OECD Discussion Draft: additional guidance on the attribution of profits to permanent establishments

Research Highlight 2018

How well do the income allocation rules work together after BEPS?

The OECD’s Base Erosion and Profit Shifting (BEPS) project made a number of very significant changes to the transfer pricing rules. These rules operate to regulate (by reference to the arm’s length principle) the pricing of transactions and arrangements between separate legal entities in the same multinational group. The effect of other changes made in the BEPS project has been to widen the circumstances in which one legal entity might be regarded as constituting a “permanent establishment” (in effect, a taxable branch) of another. The main consequence of such a determination is that the separate income allocation rules dealing with the attribution of income to permanent establishments (branches) would be triggered to calculate the amount of the profits that should be allocated to any such branch.

All of these changes raise the question of how the two sets of income allocation rules (the transfer pricing rules and the attribution rules) fit together. That is the question that is explored in this paper. Following the relevant BEPS changes, the interplay of these two sets of income allocation rules is technically very complex. Those provisions are especially relevant in the case of complex global business models and structures.
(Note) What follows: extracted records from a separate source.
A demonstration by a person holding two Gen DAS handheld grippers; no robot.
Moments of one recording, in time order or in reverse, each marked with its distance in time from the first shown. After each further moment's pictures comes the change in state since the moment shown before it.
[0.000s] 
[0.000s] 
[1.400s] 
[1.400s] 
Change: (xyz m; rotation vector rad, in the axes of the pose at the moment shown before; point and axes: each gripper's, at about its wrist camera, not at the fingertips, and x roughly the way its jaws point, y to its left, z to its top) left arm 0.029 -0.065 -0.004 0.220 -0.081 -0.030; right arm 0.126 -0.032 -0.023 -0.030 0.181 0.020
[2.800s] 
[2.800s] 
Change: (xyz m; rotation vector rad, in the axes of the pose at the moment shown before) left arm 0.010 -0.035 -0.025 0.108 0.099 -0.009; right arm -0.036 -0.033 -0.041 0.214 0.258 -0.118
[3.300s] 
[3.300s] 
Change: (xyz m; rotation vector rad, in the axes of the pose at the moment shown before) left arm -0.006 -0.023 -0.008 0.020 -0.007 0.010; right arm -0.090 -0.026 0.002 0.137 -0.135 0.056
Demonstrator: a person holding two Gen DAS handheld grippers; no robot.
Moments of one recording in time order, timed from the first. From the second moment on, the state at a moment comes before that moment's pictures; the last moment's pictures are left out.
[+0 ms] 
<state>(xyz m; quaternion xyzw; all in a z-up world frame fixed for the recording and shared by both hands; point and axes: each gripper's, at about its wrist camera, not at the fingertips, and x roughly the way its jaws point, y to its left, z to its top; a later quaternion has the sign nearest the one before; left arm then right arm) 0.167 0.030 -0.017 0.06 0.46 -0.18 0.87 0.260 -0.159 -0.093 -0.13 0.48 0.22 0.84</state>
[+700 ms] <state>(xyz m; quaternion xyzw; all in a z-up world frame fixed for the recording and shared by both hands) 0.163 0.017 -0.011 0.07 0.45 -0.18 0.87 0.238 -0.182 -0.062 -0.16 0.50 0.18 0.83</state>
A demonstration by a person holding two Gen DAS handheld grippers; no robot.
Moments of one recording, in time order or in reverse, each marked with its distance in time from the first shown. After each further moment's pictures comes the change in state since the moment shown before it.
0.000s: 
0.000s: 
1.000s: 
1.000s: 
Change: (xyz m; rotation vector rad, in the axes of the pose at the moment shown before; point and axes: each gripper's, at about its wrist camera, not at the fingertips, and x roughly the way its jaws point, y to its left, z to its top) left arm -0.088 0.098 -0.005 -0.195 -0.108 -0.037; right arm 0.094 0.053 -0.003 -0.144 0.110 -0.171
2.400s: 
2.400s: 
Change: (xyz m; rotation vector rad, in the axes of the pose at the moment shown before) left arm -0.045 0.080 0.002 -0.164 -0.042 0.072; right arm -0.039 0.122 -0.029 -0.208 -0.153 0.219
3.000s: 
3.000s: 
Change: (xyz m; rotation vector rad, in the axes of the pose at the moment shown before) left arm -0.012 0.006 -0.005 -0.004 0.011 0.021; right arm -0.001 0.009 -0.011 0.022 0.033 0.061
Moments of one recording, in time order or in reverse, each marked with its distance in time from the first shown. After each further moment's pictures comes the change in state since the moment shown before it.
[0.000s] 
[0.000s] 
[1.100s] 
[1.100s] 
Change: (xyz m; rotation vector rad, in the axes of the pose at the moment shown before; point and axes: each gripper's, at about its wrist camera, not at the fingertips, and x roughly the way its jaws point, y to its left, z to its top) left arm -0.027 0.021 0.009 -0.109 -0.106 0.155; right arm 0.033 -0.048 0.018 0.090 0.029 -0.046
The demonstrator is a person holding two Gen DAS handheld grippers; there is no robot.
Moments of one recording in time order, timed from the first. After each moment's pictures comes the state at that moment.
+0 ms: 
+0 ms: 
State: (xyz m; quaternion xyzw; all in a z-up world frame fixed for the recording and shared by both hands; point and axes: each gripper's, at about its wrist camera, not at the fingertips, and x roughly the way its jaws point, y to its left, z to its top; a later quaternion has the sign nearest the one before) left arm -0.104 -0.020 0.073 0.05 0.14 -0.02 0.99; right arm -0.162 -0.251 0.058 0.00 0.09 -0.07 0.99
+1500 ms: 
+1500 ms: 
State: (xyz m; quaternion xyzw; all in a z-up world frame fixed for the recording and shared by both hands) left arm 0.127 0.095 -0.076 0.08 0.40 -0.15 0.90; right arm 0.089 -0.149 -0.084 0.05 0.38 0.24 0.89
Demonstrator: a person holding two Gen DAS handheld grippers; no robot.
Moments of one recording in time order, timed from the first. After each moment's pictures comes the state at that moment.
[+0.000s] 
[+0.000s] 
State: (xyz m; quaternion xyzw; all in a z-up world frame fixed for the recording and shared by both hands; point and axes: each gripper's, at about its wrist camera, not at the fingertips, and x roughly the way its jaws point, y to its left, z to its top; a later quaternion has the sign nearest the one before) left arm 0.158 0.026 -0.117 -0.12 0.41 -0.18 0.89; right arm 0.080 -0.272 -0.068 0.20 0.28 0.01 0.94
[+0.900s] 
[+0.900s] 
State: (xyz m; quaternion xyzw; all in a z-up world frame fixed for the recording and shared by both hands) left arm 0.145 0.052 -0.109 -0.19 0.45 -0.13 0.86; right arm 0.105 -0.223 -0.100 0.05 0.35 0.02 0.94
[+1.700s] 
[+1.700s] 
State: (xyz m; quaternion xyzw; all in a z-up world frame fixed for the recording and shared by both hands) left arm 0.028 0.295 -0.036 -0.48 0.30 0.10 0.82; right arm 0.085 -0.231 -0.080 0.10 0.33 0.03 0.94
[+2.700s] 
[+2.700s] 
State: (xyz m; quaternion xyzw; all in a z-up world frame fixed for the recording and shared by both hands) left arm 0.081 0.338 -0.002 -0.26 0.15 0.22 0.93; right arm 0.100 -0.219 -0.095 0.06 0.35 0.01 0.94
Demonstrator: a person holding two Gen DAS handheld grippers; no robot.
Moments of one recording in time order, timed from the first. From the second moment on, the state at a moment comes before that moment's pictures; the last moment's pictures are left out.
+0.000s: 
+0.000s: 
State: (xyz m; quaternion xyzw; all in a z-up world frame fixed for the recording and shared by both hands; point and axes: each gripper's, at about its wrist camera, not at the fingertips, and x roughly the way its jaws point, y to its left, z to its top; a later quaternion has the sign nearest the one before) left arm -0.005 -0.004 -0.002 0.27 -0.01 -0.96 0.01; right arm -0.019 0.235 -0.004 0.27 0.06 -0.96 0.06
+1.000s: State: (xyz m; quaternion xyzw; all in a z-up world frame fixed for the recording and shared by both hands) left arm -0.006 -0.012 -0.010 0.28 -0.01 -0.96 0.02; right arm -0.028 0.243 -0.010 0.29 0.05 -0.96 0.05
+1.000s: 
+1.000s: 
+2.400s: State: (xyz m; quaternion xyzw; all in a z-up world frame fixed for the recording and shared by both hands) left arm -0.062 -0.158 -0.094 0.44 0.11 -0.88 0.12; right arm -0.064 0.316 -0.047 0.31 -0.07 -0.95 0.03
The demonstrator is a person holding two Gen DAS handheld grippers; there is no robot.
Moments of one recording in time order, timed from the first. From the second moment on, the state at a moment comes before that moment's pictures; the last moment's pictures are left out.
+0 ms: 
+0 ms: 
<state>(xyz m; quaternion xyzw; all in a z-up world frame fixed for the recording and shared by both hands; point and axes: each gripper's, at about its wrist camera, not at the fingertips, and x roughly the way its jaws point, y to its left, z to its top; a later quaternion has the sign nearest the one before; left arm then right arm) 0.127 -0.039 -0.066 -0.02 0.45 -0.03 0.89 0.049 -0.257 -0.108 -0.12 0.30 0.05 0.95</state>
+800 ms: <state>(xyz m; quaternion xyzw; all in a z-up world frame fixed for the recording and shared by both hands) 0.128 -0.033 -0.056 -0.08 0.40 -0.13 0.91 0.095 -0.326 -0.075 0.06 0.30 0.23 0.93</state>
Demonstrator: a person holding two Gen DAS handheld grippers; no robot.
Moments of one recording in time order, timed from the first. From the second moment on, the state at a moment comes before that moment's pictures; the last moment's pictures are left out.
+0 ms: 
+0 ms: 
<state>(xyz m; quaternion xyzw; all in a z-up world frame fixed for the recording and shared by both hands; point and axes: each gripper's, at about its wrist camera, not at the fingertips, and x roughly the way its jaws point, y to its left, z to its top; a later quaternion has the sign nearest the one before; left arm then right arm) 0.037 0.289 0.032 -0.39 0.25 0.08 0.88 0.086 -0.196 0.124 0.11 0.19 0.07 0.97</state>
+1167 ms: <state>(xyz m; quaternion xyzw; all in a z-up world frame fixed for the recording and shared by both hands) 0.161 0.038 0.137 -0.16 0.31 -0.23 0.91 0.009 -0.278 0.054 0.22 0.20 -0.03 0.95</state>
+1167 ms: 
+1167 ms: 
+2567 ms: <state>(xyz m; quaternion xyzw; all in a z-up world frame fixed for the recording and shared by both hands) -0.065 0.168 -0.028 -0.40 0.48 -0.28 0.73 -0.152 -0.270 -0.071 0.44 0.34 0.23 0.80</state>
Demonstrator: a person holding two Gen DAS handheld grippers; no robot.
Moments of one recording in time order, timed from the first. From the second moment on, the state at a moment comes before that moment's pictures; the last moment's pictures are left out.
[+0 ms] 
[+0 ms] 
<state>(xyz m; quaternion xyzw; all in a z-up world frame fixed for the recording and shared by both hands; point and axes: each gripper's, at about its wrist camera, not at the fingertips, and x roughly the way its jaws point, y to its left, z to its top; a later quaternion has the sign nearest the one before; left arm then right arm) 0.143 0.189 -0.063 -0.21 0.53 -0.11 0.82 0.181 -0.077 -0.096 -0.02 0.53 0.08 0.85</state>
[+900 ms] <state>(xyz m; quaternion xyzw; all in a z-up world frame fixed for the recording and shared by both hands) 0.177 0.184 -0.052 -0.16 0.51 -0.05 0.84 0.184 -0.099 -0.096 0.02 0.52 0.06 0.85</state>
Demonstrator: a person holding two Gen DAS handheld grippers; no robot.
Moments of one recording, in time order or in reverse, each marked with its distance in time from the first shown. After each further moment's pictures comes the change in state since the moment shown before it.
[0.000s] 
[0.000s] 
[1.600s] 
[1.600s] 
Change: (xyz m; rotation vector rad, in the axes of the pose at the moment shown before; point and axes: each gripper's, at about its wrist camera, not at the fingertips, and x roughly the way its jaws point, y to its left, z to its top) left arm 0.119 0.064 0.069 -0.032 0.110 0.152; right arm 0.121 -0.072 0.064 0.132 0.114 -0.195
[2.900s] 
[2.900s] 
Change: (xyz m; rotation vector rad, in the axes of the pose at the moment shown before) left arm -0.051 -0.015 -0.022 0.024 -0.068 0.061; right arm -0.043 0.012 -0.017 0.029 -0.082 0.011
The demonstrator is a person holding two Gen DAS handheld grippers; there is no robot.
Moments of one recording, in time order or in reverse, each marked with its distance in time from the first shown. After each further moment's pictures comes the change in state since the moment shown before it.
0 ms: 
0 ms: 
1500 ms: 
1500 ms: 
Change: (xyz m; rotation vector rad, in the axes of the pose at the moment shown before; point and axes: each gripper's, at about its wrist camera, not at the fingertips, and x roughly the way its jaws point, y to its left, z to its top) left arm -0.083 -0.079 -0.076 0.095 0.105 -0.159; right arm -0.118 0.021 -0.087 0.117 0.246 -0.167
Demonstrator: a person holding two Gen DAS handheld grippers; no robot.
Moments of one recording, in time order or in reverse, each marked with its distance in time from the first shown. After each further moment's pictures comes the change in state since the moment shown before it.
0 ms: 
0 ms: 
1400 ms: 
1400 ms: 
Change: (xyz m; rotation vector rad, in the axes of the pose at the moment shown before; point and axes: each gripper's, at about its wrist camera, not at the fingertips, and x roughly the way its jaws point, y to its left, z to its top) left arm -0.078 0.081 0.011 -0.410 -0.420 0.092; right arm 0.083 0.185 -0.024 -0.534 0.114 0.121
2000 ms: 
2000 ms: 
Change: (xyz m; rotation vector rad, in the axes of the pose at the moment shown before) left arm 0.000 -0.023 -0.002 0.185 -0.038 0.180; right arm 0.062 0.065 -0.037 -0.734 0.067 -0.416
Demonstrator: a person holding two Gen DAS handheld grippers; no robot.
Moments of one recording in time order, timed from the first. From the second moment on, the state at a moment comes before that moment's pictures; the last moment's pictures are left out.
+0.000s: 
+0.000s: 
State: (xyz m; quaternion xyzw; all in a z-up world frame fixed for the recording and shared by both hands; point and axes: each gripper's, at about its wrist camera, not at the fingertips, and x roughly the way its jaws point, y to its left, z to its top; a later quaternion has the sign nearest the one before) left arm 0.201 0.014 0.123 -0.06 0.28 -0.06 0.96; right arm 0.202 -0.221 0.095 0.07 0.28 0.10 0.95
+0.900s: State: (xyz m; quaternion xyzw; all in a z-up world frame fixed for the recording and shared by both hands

The paper is particularly concerned with additional guidance that has been issued by the OECD on the topic in recent months.

The analysis concludes that a number of critical problems have not been considered by the further OECD guidance. For example, there are various problems relating to the treatment of risk that the new guidance simply ignores. The practical consequences of this situation are important, not least because of the need for clear and relevant OECD guidance as a mechanism to reduce cross border disputes.

Joseph Andrus and Richard Collier, “OECD Discussion Draft: additional guidance on the attribution of profits to permanent establishments”, [2017] British Tax Review, No. 5, 509.